Después de rumiar sobre el asunto, empecé a buscar documentación referida a Recursos Humanos y similares.  Me empapé de lecturas, que fueron confirmando y ampliando las teorías forjadas en mis reflexiones ante el clima de la empresa... y el entusiasmo crecía.  Pasé noches sin dormir preguntándome en cada página por qué no se aplicaba desde ya cualquier ideología de gestión que pasaba ante mis ojos.  Me asombraba de que todo, absolutamente todo, estuviera escrito desde antes de los 50.  ¿Por qué las empresas, mi empresa, seguían entre lanzas y piedras, viviendo en una cueva y vestidas con taparrabos?  Otra vez me asaltó la rebeldía, busqué culpables, investigué a los inocentes, y me propuse ser el salvador de las generaciones venideras en asuntos para la gestión de las personas.

Al cabo de unas tres semanas, me llamaron para nuevas entrevistas, dos en concreto, con quien hoy es mi jefa y con el Director de Recursos Humanos.  Si antes aluciné, al escuchar a este hombre, ahora ya con más conocimiento de causa, se me abrieron los cielos. ¡Lo que pretendía implantar en la empresa!  Escuché ideología pura, deseo de cambio, de nuevo estilo, de revolución cultural... y me vi con los aparejos de un guerrero saliendo a batallar para imponer el nuevo orden mundial.  Yo sí que tuve batalla, batalla para calmar esas ansias sobrevenidas y poder pensar con tranquilidad sobre lo que había oído y no cómo lo había interpretado.  Me volvió el susto, porque creí que en esta entrevista otra vez había expresado más de la cuenta, con más vehemencia de la recomendada, dando la impresión de ser un elemento potencialmente conflictivo en la red empresarial.  Y ahora sí que me interesaba el puesto y, si no lo conseguía, me atacaría un depresión endógena que me sumiría en la más profunda de las cavernas.

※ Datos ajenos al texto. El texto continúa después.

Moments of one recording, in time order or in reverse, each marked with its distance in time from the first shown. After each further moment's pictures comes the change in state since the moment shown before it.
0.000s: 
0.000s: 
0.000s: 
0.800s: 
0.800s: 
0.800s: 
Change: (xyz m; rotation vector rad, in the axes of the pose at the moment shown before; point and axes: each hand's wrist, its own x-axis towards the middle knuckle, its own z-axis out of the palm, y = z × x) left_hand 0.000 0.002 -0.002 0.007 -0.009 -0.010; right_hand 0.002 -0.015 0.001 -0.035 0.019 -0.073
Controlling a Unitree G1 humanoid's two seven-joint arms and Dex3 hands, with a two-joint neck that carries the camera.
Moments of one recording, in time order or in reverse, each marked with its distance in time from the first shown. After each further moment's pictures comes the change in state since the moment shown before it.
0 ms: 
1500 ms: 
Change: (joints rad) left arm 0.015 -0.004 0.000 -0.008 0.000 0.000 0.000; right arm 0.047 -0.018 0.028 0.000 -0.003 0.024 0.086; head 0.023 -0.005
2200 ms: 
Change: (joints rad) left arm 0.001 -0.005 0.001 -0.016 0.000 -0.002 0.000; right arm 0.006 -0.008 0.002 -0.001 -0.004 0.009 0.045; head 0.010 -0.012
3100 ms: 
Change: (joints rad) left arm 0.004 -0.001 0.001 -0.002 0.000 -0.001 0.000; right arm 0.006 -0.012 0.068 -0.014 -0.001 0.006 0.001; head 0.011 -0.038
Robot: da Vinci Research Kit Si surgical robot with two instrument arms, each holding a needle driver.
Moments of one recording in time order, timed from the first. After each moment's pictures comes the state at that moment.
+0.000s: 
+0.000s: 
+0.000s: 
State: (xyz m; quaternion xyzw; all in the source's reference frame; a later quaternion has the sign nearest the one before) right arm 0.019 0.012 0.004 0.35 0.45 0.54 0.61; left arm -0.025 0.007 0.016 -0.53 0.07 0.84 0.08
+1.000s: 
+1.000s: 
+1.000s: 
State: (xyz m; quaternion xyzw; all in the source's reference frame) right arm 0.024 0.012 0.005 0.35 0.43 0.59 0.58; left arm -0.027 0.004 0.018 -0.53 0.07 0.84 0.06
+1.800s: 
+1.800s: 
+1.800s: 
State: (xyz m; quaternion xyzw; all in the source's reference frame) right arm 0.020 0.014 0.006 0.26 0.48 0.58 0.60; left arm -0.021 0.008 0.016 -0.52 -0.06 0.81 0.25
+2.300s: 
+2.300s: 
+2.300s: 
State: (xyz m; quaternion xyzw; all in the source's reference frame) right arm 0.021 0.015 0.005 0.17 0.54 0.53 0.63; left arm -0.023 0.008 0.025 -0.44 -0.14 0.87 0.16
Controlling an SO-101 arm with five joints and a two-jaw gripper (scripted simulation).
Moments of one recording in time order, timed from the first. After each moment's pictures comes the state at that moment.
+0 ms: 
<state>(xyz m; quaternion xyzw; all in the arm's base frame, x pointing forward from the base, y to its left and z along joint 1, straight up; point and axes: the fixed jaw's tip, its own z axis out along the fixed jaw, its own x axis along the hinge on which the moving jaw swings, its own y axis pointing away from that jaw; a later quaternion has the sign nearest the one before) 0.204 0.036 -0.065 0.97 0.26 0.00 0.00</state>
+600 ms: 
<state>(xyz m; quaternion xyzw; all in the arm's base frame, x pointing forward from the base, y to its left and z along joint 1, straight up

Como ya he anticipado, sí, fui elegido.

Recibí la comunicación de labios de mi jefe, con su sonrisa de oreja a oreja, felicitándome con efusión y augurándome la mejor de las carreras.  Charlamos animadamente, conocí detalles de primera mano sobre los nuevos aires de Recursos Humanos, y me contagió la satisfacción de saber que la estrategia de la empresa iba en sintonía con nuestras ideas de cambio sobre la gestión de las personas.  Supe agradecerle su confianza y aquella recomendación para la formación “extraña”.  Y hoy entiendo su comportamiento, que basó en la más elemental práctica de liderazgo: buscar la mejor ocupación para el interés y el perfil individual... aunque suponga esa pérdida de un elemento valioso en tu equipo.  “Al fin y al cabo, perteneces a la empresa, no a mi departamento”, concluyó aquella conversación.